Edward Felten reports that Adobe is discovering the downside of the DMCA:

Here is the story, as far as I can tell at this point: Any TrueType-compatible font can be labeled with bits saying whether permission is granted to embed the font into documents. Adobe Acrobat apparently does not always obey the bits’ commands. Adobe says they have good reasons for this, and that in any case Acrobat’s use of fonts does not infringe any copyright. The other party (International Typeface Corporation, or ITC) says that Acrobat is a DMCA-violating circumvention device.

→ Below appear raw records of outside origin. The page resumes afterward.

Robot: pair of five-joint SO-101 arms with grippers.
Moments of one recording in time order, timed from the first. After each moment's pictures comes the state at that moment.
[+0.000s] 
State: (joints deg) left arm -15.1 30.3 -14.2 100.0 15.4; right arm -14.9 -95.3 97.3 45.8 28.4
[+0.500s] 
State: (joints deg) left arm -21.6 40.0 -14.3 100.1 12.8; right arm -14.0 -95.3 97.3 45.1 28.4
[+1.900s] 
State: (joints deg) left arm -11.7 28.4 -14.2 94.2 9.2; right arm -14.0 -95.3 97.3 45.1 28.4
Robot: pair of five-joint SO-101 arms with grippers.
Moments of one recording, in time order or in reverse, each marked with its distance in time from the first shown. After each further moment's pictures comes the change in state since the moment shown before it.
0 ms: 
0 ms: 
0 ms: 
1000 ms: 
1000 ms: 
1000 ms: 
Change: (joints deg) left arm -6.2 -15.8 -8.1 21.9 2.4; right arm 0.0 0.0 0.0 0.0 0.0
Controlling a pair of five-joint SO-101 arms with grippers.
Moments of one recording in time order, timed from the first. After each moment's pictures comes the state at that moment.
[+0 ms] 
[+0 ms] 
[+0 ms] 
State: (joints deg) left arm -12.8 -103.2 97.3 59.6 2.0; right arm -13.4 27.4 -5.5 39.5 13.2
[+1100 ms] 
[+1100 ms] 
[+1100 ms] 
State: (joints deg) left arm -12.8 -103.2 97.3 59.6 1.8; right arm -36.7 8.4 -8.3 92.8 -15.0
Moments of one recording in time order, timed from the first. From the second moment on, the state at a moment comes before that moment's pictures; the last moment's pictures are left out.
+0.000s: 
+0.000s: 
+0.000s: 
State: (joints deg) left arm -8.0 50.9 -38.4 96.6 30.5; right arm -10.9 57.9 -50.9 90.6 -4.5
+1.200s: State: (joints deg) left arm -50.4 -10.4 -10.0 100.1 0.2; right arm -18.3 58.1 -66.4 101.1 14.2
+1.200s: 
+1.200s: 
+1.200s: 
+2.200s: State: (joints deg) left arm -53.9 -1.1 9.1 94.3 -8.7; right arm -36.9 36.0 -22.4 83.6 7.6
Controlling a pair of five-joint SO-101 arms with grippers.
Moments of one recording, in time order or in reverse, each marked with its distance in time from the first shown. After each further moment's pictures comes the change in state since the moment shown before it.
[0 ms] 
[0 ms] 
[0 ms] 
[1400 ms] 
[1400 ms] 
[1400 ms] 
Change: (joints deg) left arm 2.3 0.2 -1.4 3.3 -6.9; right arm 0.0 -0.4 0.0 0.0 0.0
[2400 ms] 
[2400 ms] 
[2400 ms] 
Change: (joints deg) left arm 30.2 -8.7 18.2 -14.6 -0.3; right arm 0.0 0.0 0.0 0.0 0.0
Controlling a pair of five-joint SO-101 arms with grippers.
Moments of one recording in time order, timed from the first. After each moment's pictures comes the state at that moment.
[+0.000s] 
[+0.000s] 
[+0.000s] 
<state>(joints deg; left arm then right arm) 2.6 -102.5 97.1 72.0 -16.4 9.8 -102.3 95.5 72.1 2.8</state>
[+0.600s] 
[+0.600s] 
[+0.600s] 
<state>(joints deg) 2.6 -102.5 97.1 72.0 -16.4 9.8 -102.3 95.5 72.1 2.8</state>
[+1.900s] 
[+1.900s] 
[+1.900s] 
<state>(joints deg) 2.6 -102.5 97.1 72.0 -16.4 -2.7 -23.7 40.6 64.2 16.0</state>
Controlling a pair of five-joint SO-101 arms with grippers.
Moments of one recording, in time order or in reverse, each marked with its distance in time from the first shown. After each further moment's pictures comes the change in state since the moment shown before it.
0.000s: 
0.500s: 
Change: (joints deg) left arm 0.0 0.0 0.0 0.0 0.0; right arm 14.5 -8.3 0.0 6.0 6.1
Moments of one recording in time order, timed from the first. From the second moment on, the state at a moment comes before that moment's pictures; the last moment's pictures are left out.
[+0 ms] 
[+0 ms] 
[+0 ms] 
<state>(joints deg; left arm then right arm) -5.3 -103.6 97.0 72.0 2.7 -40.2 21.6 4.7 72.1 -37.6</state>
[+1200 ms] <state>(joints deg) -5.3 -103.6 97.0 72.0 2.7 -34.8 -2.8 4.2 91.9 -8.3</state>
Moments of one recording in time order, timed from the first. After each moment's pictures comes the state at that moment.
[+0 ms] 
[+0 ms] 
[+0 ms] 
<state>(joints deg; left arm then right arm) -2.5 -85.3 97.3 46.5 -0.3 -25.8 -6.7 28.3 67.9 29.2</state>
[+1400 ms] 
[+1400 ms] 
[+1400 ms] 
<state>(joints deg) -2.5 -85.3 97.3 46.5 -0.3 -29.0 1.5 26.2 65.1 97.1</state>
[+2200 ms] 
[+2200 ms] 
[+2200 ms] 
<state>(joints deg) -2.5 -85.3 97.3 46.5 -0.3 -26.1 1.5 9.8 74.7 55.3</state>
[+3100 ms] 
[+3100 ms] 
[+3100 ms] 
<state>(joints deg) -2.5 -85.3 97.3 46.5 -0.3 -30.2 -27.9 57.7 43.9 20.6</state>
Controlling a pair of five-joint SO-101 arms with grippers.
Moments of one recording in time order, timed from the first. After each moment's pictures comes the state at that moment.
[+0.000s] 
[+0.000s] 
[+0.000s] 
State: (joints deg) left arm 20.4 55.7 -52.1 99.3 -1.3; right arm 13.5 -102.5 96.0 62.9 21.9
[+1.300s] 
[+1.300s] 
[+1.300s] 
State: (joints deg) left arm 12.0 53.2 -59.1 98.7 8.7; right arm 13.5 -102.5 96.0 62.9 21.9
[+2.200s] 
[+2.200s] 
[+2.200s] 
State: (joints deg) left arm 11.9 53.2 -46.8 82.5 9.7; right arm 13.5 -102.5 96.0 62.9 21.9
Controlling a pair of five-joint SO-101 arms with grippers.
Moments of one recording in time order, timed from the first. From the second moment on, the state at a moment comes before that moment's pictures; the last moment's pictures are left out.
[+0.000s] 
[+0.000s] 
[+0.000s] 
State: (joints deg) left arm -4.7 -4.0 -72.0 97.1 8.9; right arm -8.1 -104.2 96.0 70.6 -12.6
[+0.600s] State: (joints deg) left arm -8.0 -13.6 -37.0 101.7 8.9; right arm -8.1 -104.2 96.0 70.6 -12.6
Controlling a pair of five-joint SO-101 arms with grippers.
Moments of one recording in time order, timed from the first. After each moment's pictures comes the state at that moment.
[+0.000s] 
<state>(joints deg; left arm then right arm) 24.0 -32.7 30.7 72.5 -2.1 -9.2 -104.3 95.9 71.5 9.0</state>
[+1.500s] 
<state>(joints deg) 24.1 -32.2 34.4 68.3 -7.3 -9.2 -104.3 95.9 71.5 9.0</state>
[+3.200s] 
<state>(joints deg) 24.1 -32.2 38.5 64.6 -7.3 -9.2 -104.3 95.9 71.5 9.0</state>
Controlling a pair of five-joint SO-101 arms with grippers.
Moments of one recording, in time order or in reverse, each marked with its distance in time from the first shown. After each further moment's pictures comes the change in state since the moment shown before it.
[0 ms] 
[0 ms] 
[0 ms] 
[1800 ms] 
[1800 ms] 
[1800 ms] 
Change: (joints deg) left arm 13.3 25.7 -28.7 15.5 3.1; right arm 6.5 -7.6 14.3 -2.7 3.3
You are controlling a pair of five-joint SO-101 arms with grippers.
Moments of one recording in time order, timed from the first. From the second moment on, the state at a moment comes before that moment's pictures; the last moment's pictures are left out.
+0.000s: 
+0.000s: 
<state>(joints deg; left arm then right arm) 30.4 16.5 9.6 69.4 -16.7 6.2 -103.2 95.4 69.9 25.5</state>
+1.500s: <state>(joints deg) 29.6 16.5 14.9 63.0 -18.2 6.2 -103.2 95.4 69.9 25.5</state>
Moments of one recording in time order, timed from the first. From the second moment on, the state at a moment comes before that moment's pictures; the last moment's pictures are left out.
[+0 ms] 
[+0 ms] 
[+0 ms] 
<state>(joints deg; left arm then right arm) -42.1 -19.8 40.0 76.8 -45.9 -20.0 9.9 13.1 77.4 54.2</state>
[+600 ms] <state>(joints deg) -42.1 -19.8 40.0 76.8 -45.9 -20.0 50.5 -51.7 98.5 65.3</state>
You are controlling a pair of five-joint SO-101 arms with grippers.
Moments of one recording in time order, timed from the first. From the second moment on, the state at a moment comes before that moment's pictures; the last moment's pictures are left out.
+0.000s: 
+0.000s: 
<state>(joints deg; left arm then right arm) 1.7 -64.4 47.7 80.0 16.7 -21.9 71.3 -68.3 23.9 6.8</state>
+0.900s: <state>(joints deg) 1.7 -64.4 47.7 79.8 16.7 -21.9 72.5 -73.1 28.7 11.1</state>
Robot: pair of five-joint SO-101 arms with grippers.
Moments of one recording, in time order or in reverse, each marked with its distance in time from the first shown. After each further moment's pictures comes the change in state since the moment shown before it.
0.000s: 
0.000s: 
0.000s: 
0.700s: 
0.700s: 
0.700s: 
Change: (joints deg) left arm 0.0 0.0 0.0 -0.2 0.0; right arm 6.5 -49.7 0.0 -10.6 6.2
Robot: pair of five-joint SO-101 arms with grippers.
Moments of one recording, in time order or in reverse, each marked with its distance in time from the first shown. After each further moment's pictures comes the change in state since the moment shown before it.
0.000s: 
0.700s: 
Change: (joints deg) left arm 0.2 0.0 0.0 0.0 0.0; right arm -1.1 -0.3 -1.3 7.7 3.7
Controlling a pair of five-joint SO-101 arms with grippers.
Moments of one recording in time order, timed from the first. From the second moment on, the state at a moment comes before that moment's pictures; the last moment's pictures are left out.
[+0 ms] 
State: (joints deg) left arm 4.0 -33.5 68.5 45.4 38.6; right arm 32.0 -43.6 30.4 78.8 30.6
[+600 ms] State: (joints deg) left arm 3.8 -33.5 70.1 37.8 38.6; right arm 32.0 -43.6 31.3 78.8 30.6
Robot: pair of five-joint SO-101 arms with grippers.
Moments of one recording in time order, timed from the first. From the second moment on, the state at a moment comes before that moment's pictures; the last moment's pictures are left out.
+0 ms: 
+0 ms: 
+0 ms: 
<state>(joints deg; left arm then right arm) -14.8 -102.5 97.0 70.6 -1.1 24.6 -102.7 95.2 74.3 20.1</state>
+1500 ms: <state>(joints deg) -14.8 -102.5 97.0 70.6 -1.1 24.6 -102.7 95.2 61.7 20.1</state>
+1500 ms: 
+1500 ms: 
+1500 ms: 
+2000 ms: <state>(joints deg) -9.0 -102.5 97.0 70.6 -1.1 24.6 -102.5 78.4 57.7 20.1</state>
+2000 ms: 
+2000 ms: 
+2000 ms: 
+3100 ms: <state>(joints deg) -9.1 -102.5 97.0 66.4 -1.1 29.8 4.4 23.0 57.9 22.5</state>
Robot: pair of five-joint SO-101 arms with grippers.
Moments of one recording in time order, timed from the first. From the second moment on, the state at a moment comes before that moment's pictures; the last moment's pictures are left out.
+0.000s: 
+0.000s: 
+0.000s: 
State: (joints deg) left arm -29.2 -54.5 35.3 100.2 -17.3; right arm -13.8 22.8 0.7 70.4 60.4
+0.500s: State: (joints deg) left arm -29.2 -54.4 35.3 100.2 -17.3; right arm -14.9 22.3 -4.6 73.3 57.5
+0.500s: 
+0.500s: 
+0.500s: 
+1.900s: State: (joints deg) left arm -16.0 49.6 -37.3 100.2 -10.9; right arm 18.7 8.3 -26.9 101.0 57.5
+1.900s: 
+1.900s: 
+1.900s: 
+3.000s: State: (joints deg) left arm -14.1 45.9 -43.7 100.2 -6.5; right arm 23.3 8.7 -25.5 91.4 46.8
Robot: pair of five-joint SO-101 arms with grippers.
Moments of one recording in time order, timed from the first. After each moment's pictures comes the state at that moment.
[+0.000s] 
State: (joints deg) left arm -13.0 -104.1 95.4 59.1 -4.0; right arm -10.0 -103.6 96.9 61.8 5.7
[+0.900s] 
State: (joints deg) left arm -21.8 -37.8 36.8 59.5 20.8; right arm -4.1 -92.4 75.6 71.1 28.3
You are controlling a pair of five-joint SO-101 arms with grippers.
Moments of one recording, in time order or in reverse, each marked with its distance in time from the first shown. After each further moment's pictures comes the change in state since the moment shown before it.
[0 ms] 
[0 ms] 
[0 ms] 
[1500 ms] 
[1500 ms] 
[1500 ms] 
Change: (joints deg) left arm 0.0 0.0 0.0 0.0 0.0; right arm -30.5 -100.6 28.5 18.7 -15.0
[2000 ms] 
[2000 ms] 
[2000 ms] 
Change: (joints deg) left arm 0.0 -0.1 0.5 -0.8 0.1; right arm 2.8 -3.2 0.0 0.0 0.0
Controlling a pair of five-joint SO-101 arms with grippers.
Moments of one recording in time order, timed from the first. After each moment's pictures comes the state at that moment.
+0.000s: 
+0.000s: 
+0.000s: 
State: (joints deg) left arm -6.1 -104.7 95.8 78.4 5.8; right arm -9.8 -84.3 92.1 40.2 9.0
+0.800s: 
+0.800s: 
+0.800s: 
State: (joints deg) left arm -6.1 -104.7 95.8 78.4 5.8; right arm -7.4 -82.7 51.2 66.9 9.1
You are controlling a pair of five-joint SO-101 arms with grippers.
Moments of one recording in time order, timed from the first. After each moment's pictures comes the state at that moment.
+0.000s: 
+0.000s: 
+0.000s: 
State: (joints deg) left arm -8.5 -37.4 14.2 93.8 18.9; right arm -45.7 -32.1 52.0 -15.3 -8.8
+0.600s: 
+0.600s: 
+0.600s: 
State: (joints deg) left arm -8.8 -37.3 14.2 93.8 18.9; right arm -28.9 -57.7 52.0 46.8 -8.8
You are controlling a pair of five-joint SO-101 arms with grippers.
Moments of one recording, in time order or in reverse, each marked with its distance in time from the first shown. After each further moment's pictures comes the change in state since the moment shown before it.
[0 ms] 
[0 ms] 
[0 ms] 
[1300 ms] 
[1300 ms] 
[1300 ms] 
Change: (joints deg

Acrobat reader is, as you probably know, a very widespread and useful way of sharing typeset documents. If it turns out to be a “circumvention device” under the DMCA’s rules, it would be either (a) a disaster for Adobe and everyone who uses PDF files, or (b) an illustration of the DMCA’s absurdly wide sweep. As Felten says, “there is some karmic justice in the fact that Adobe, which kicked off the Sklyarov/Elcomsoft DMCA mess, now finds itself on the other end of a DMCA threat.”

My own take on this stuff is forthcoming in a review article in the Journal of Political Philosophy this winter. You can read the proofs of the article, Digital Technology and Cultural Goods, if you like. It’s in, um, PDF format.